China mengusulkan apa yang disebut opsi "satu negara, dua sistem", yang katanya akan memungkinkan otonomi yang signifikan bagi Taiwan jika setuju untuk berada di bawah kendali Beijing. Sistem ini mendukung kembalinya Hong Kong ke China pada 1997 dan cara Hong Kong diperintah hingga saat ini, ketika Beijing berusaha meningkatkan pengaruhnya.

Taiwan menolak tawaran itu dan Beijing bersikeras bahwa pemerintah ROC Taiwan tidak sah, tetapi perwakilan tidak resmi dari China dan Taiwan masih mengadakan pembicaraan terbatas.

Kemudian pada tahun 2000, Taiwan memilih Chen Shui-bian sebagai presiden, yang membuat Beijing khawatir. Chen dan partainya, Partai Progresif Demokratik (DPP), secara terbuka mendukung "kemerdekaan".

Setahun setelah Chen terpilih kembali pada 2004, China mengesahkan apa yang disebut undang-undang anti-pemisahan, yang menyatakan hak China untuk menggunakan "cara non-damai" terhadap Taiwan jika mencoba untuk "melepaskan diri" dari China.

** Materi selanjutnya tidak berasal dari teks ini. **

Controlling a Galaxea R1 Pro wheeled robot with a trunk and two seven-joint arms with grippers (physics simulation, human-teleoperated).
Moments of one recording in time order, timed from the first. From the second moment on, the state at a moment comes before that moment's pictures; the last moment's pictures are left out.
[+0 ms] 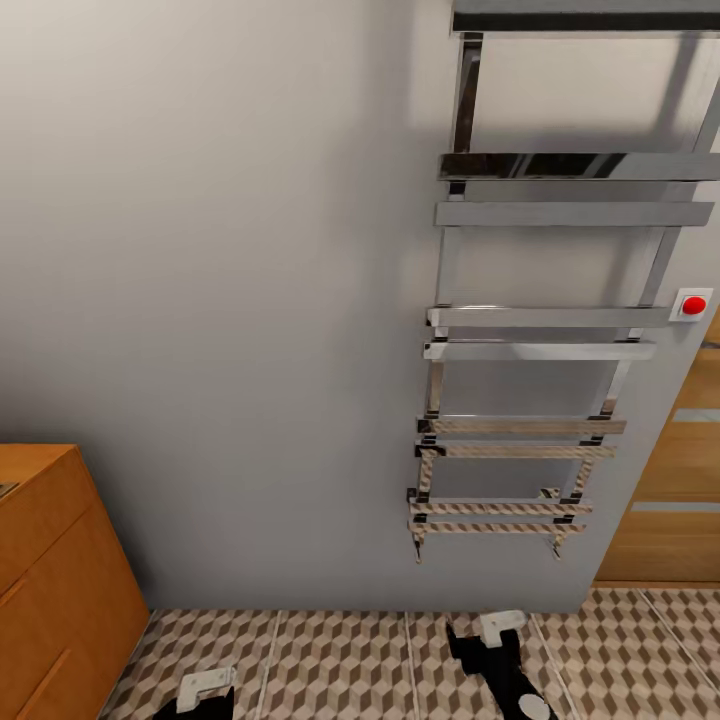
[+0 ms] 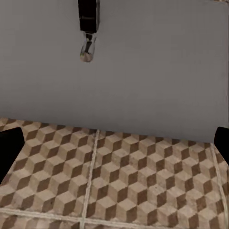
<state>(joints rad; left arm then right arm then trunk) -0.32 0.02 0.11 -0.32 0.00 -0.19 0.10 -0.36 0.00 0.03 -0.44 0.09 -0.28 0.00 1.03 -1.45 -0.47</state>
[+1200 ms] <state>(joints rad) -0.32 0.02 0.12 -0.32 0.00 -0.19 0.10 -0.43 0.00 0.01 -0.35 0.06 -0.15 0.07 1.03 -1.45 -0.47</state>
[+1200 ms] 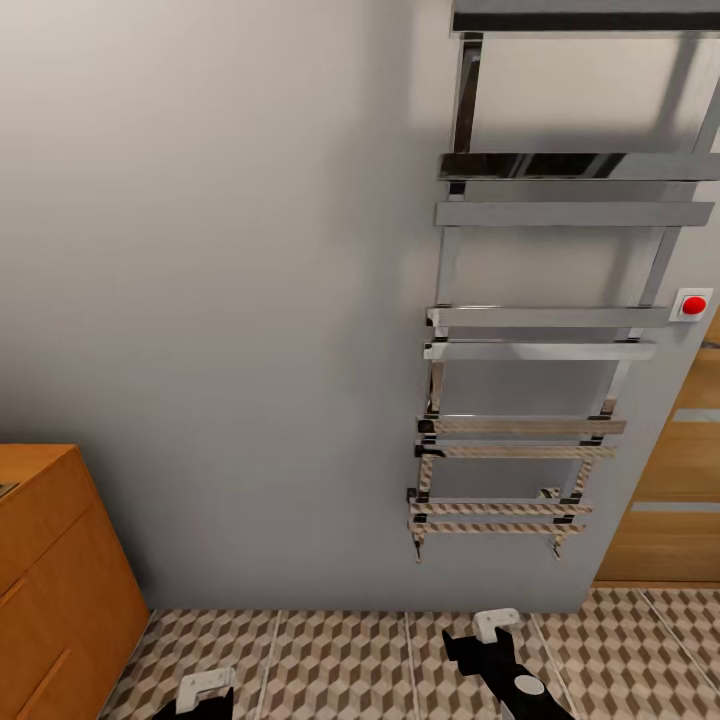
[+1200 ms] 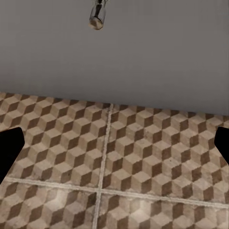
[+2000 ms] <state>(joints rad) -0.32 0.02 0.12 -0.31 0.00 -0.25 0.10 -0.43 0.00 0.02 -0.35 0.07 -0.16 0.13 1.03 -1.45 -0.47</state>
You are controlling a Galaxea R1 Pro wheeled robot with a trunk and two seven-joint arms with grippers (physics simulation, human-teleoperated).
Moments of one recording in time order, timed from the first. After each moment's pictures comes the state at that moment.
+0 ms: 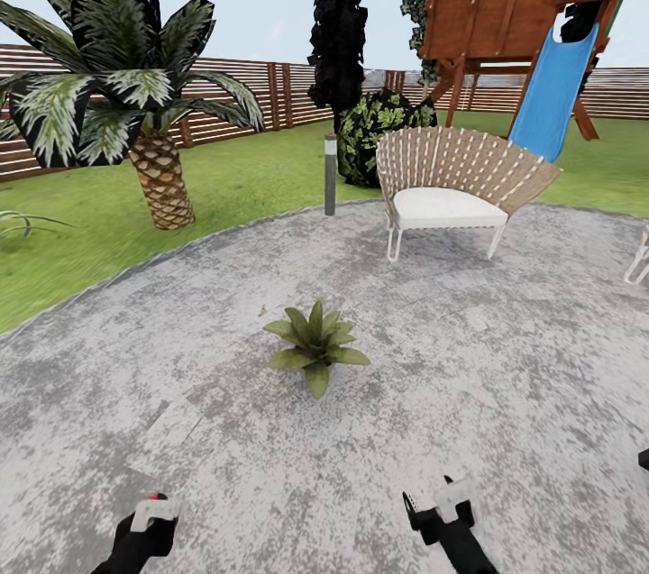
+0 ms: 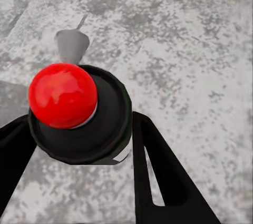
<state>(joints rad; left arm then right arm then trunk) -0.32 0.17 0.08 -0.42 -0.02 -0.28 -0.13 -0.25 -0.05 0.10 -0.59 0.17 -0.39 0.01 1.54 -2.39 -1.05</state>
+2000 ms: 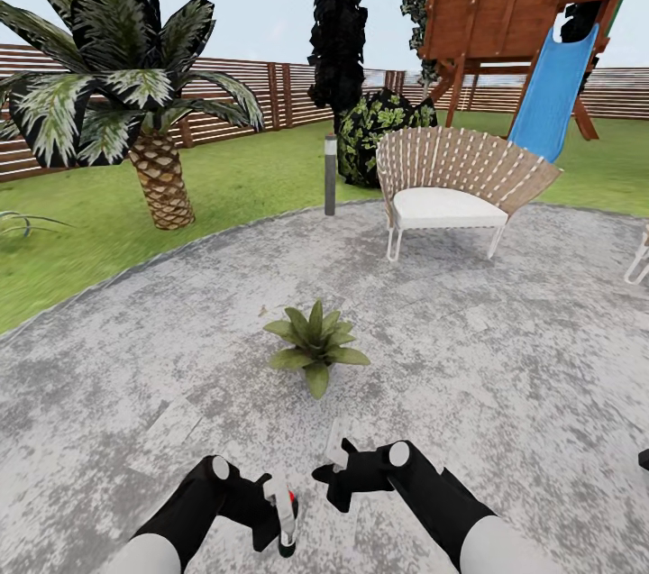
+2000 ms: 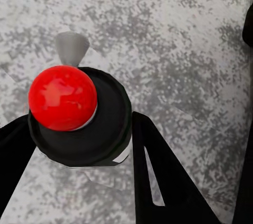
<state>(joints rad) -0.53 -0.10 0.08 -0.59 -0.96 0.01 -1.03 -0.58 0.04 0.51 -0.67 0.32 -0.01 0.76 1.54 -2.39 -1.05</state>
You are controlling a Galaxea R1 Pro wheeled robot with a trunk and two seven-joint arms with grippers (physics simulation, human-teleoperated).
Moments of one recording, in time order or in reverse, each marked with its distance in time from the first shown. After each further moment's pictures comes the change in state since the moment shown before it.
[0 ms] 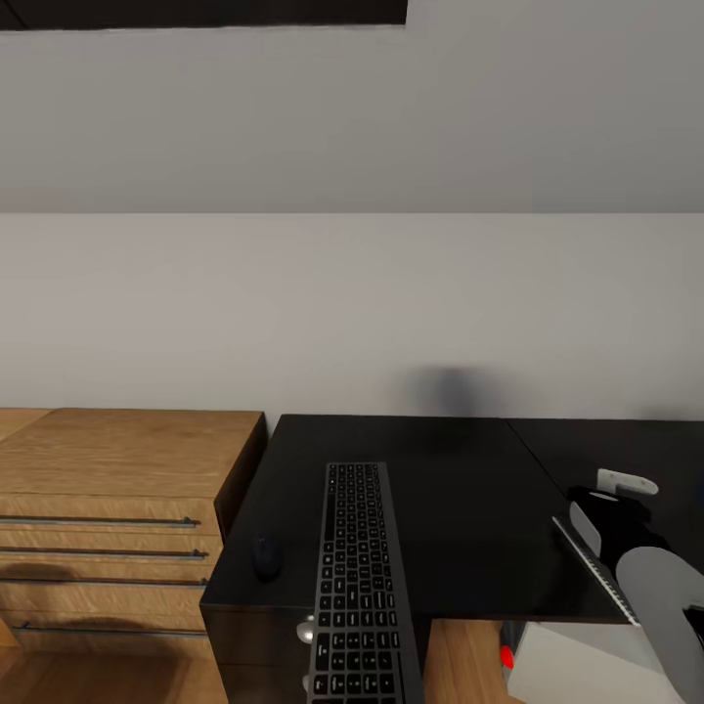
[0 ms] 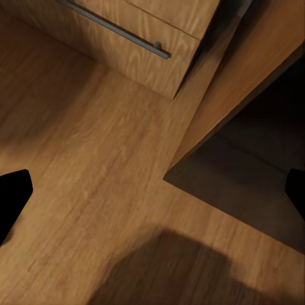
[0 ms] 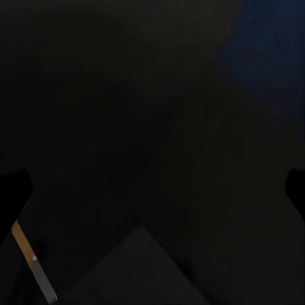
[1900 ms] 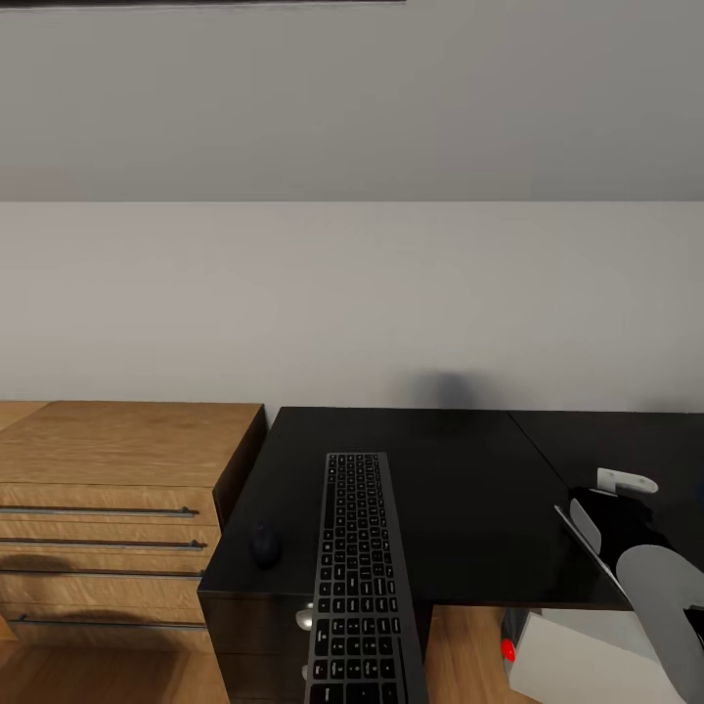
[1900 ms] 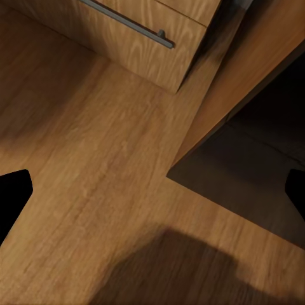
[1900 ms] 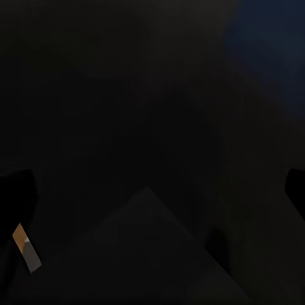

Setelah Tsai Ing-wen, yang memimpin partai pro-kemerdekaan DPP, terpilih sebagai Presiden pada 2016 dan kembali terpilih lagi pada 2020, China semakin meningkatkan tekanannya terhadap Taiwan.

Meski pemerintah Taiwan saat ini condong ke arah kemerdekaan dari China, kebanyakan warganya tampaknya tidak terlalu menantikan hal itu.

Sebuah survei Juni 2022 menunjukkan bahwa hanya 5,2% orang Taiwan yang mendukung kemerdekaan sesegera mungkin, sementara 1,3% mendukung penyatuan dengan China daratan sesegera mungkin. Sisanya mendukung beberapa bentuk mempertahankan status quo, dengan kelompok terbesar ingin mempertahankannya kondisi ini selamanya tanpa bergerak menuju kemerdekaan atau unifikasi.